# PROBLEM DETAILS
Return all lines from the listing below that include the word "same".

# DATA TO PROCESS

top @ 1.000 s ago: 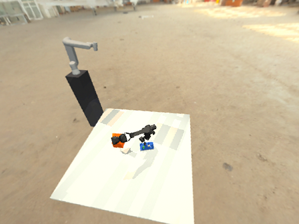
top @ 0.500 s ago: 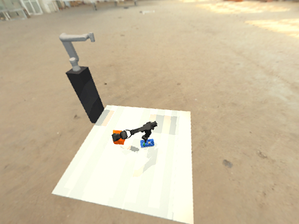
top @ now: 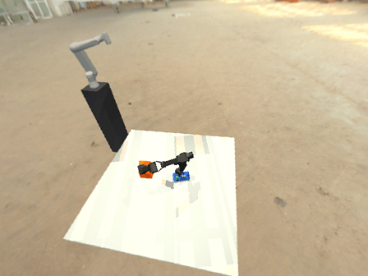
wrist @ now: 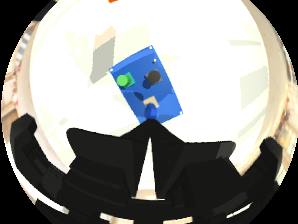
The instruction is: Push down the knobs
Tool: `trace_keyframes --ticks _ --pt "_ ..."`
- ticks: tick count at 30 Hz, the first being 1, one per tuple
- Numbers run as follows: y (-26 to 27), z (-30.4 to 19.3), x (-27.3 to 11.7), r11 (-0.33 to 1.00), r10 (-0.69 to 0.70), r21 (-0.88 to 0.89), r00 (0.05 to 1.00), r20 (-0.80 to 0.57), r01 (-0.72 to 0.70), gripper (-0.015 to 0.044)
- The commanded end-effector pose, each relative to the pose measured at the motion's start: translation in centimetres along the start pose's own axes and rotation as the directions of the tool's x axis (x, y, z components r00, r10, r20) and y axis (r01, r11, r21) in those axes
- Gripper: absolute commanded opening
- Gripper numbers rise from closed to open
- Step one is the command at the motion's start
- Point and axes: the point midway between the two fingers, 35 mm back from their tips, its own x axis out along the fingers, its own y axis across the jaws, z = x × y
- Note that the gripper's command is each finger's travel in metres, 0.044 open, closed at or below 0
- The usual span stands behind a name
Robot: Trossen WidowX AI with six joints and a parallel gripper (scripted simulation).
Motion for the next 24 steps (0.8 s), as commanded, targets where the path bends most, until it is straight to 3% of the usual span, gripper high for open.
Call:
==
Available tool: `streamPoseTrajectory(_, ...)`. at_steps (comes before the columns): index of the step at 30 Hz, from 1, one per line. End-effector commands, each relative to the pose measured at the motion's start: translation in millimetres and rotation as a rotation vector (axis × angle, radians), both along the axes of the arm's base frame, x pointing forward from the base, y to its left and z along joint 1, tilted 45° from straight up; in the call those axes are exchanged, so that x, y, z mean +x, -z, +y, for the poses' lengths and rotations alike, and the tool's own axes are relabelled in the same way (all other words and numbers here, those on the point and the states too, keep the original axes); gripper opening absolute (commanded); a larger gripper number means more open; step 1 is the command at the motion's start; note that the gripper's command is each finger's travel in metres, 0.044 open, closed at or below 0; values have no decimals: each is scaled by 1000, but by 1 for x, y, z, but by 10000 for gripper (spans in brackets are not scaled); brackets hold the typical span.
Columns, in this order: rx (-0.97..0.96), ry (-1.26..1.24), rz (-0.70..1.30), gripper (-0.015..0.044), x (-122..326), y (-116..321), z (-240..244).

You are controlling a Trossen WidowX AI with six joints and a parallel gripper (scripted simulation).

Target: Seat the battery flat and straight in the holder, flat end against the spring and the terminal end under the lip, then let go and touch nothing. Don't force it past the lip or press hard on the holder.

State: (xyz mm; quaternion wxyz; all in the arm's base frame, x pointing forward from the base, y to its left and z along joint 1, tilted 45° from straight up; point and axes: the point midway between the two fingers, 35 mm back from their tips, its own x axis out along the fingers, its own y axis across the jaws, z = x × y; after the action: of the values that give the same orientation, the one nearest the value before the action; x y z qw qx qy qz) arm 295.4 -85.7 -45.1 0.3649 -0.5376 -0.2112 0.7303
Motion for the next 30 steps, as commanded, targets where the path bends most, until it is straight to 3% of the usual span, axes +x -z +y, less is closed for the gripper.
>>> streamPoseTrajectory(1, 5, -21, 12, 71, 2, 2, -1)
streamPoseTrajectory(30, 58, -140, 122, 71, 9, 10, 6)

# TASK RESPONSE
Available tool: `streamPoseTrajectory(_, ...)`. at_steps (comes before the columns): index of the step at 30 Hz, from 1, one per line. End-effector commands, each relative to the pose measured at the motion's start: translation in millimetres and rotation as a rotation vector (axis × angle, radians), both along the axes of the arm's base frame, x pointing forward from the base, y to its left and z along joint 1, tilted 45° from straight up; in the call those axes are exchanged, so that x, y, z mean +x, -z, +y, for the poses' lengths and rotations alike, and the tool's own axes are relabelled in the same way (all other words and numbers here, those on the point and the states too, keep the original axes); gripper opening absolute (commanded); a larger gripper number means more open; step 1 is the command at the motion's start; note that the gripper's command is each finger's travel in metres, 0.044 open, closed at or below 0; values have no decimals: each is scaled by 1000, but by 1 for x, y, z, but by 10000 for gripper (spans in brackets are not scaled); brackets hold the typical span.
State: (xyz mm; quaternion wxyz; all in the arm's base frame, x pointing forward from the base, y to its left and z along joint 1, tilted 45° from straight up; point and axes: the point midway between the two fingers, 35 mm back from their tips, its own x axis out along the fingers, its own y axis across the jaws, z = x × y; after the action: of the values that give the same orientation, the one nearest the value before the action; x y z qw qx qy qz) arm 295.4 -85.7 -45.1 0.3649 -0.5376 -0.2112 0.7303

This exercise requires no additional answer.